See! It’s them newfangled electronics!
my daughter never brought home lice, however we did have a couple of rounds with pin-worms. And since the treatment involves everybody in the house taking the drug - thank you so much daughter. And to boot the dose depended on your body weight:
Daughter - one teaspoon
Mom - 2 teaspoons
Dad - bottle and a half
I have five kids in school and the three youngest daughters just went through four months of lice. They share beds and pillows sometimes, so it kept getting passed back and forth.
I tried everything: lice shampoo, lice mousse, even a comb that zaps the lice with electricity.
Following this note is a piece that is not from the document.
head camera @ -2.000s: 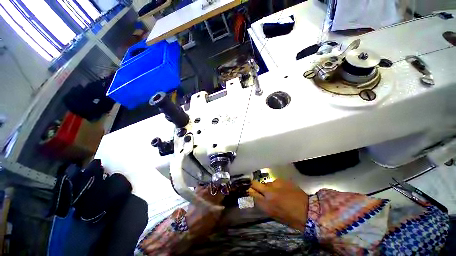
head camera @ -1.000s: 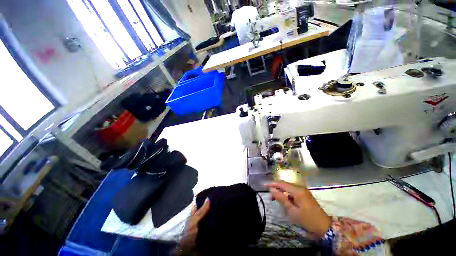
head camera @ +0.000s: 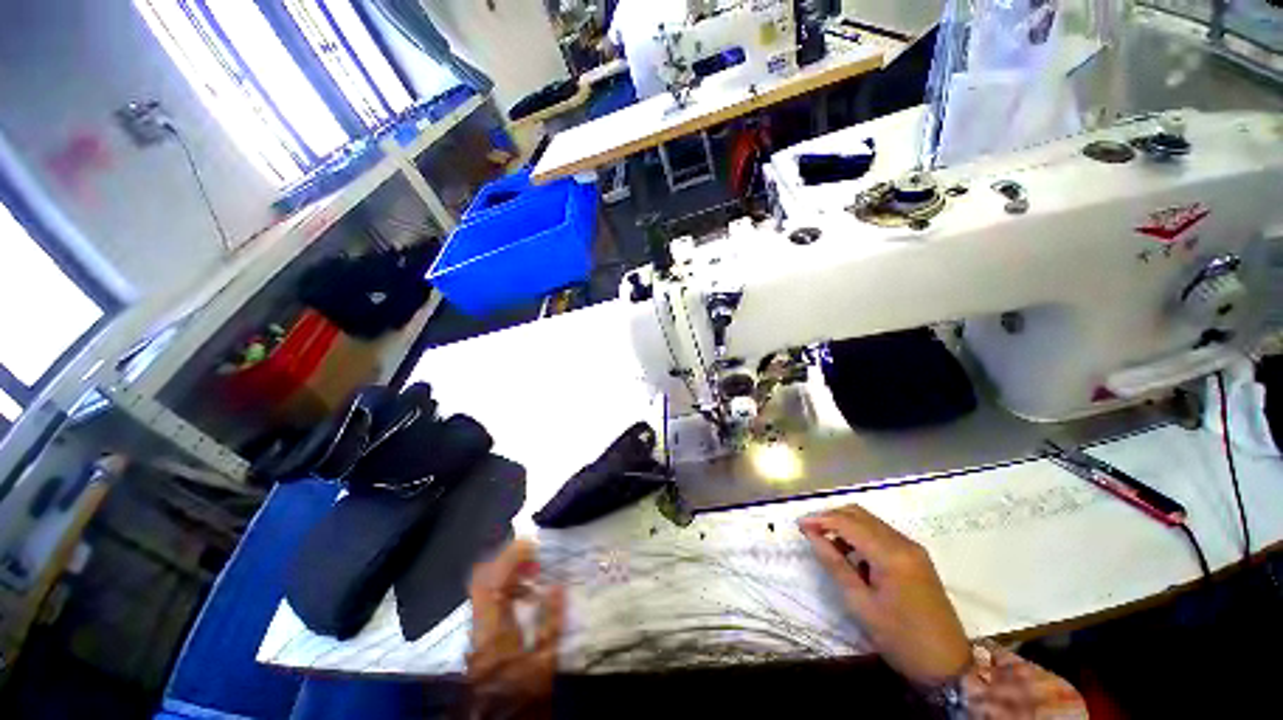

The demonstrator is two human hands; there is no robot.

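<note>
A black workpiece (head camera: pixel 605 478) lies on the white tabletop just left of the bed plate (head camera: pixel 844 453). My left hand (head camera: pixel 518 608) is blurred, low over the table's front edge below that piece, and holds nothing visible. My right hand (head camera: pixel 889 584) is over the table in front of the bed plate, empty, with its fingers slightly curled and apart. The sewing machine (head camera: pixel 929 267) stands behind, its needle area (head camera: pixel 739 401) beside a bright lamp spot. A stack of black pieces (head camera: pixel 401 492) lies at the table's left.
Red-handled snips (head camera: pixel 1126 488) lie right on the tabletop. Dark thread ends (head camera: pixel 718 605) are scattered along the front. A black panel (head camera: pixel 896 380) lies under the machine arm. A blue bin (head camera: pixel 521 246) stands behind the table. A cable hangs at the right.
The black workpiece has left my left hand and now lies beside the bed plate. My left hand has moved left, my right hand slightly right and down. The view has shifted.
</note>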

The infestation finally ended after we used a prescription lice shampoo.
Nasty stuff.
As @anon29537550 mentioned, most of the chemical solutions no longer work. You need to physically remove them.
Conditioner (preferably white, it’s helps to see) and nit combing. Apply conditioner, rub in and let sit for at least 10 minutes, then nit comb. Every other day for 3 weeks or more. Plan for an hour a head.
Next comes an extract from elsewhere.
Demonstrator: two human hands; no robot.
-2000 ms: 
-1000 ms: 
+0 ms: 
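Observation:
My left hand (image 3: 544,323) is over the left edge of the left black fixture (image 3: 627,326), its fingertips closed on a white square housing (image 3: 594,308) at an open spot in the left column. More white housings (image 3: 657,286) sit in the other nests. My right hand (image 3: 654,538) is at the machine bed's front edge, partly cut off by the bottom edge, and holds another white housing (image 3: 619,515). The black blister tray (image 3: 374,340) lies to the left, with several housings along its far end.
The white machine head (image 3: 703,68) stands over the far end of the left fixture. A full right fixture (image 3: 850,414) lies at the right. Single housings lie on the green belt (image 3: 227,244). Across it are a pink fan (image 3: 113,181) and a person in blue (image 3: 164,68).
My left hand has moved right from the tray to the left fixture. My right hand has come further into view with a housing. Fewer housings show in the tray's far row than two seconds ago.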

It’s a huge pain and a ton of time.
There are places that professionally comb heads too. Plan on about 45 minutes a head with them, 3 in two hours perhaps. They’re not cheap. But, they they’re much better at it, since they do it all the time, then someone just starting themselves. They’ll give you a huge head start and make it less likely that missing a few will mean they’re not eliminated.
This exercise will also give you a whole new perspective on the etymology of the term “nit-picking.” It is an exhausting and frustrating exercise which we would gladly have outsourced had it been an option in our area when my daughter got them. As it played out, it was merely further evidence that my long-suffering wife deserves to be nominated for sainthood, or at least a peace prize or something.
We went through two rounds. What worked was the constant vigilance and the combing every other night.
On a side note, a month or so later, we spent a vacation at a lakeside cottage, and my daughter said that she said she thought the lice was back. Turns out a week at the beach swimming instead of bathing can make your head a bit itchy too.